**PROBLEM:** Could you print out every entry, character for character?

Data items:
• • • • •
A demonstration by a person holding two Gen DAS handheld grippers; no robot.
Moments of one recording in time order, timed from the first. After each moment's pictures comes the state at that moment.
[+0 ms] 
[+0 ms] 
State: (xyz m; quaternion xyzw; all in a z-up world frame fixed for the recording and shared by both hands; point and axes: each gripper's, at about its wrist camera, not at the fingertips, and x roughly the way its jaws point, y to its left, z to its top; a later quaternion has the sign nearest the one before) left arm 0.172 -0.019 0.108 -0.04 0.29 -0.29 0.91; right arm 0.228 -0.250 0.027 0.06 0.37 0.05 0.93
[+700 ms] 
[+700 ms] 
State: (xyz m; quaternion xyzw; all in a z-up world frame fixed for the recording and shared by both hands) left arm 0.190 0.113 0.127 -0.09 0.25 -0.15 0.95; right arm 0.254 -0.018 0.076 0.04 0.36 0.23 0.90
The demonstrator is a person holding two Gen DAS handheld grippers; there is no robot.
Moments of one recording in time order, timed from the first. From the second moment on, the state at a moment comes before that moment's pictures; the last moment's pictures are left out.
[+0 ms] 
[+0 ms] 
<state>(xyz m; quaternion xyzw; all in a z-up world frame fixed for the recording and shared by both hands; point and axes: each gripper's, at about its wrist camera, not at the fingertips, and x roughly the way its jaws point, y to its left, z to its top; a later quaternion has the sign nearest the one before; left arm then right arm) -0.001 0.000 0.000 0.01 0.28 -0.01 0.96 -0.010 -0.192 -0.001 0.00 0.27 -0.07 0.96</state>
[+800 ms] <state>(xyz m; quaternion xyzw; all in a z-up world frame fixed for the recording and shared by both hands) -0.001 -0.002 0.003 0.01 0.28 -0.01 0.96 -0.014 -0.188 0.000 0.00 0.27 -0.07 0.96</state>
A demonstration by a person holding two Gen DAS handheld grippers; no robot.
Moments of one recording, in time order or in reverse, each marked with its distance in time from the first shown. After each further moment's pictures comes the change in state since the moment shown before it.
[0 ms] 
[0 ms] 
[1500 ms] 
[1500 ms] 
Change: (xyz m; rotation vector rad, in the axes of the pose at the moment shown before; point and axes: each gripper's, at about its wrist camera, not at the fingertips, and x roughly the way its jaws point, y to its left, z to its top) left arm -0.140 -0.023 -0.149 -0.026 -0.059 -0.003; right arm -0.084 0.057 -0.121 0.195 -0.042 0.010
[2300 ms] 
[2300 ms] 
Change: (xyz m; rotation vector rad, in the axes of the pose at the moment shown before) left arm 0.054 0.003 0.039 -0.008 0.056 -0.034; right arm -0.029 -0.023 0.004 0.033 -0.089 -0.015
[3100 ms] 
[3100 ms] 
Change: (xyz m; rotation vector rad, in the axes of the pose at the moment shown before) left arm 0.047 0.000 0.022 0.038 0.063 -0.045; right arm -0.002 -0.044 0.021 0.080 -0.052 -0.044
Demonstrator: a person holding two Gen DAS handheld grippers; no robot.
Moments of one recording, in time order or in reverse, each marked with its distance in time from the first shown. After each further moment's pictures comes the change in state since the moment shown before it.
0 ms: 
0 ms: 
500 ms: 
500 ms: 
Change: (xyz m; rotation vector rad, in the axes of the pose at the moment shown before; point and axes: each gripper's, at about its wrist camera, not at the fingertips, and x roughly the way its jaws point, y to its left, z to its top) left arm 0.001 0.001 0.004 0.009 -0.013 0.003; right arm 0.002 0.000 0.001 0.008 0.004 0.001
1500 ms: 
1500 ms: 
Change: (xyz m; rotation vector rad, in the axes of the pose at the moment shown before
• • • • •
**EXERCISE SOLUTION:**
A demonstration by a person holding two Gen DAS handheld grippers; no robot.
Moments of one recording in time order, timed from the first. After each moment's pictures comes the state at that moment.
[+0 ms] 
[+0 ms] 
State: (xyz m; quaternion xyzw; all in a z-up world frame fixed for the recording and shared by both hands; point and axes: each gripper's, at about its wrist camera, not at the fingertips, and x roughly the way its jaws point, y to its left, z to its top; a later quaternion has the sign nearest the one before) left arm 0.172 -0.019 0.108 -0.04 0.29 -0.29 0.91; right arm 0.228 -0.250 0.027 0.06 0.37 0.05 0.93
[+700 ms] 
[+700 ms] 
State: (xyz m; quaternion xyzw; all in a z-up world frame fixed for the recording and shared by both hands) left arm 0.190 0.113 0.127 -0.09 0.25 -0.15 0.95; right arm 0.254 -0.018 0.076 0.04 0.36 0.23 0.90
The demonstrator is a person holding two Gen DAS handheld grippers; there is no robot.
Moments of one recording in time order, timed from the first. From the second moment on, the state at a moment comes before that moment's pictures; the last moment's pictures are left out.
[+0 ms] 
[+0 ms] 
<state>(xyz m; quaternion xyzw; all in a z-up world frame fixed for the recording and shared by both hands; point and axes: each gripper's, at about its wrist camera, not at the fingertips, and x roughly the way its jaws point, y to its left, z to its top; a later quaternion has the sign nearest the one before; left arm then right arm) -0.001 0.000 0.000 0.01 0.28 -0.01 0.96 -0.010 -0.192 -0.001 0.00 0.27 -0.07 0.96</state>
[+800 ms] <state>(xyz m; quaternion xyzw; all in a z-up world frame fixed for the recording and shared by both hands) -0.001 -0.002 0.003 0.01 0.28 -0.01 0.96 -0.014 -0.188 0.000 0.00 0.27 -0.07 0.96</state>
A demonstration by a person holding two Gen DAS handheld grippers; no robot.
Moments of one recording, in time order or in reverse, each marked with its distance in time from the first shown. After each further moment's pictures comes the change in state since the moment shown before it.
[0 ms] 
[0 ms] 
[1500 ms] 
[1500 ms] 
Change: (xyz m; rotation vector rad, in the axes of the pose at the moment shown before; point and axes: each gripper's, at about its wrist camera, not at the fingertips, and x roughly the way its jaws point, y to its left, z to its top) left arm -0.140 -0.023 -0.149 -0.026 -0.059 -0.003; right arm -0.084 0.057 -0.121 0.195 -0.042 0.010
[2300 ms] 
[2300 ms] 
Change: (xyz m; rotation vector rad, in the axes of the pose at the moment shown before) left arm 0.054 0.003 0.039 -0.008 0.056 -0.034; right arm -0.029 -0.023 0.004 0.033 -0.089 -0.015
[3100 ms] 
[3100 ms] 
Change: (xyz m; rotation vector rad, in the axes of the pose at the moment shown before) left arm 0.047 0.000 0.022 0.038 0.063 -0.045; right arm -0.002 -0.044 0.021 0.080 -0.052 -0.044
Demonstrator: a person holding two Gen DAS handheld grippers; no robot.
Moments of one recording, in time order or in reverse, each marked with its distance in time from the first shown. After each further moment's pictures comes the change in state since the moment shown before it.
0 ms: 
0 ms: 
500 ms: 
500 ms: 
Change: (xyz m; rotation vector rad, in the axes of the pose at the moment shown before; point and axes: each gripper's, at about its wrist camera, not at the fingertips, and x roughly the way its jaws point, y to its left, z to its top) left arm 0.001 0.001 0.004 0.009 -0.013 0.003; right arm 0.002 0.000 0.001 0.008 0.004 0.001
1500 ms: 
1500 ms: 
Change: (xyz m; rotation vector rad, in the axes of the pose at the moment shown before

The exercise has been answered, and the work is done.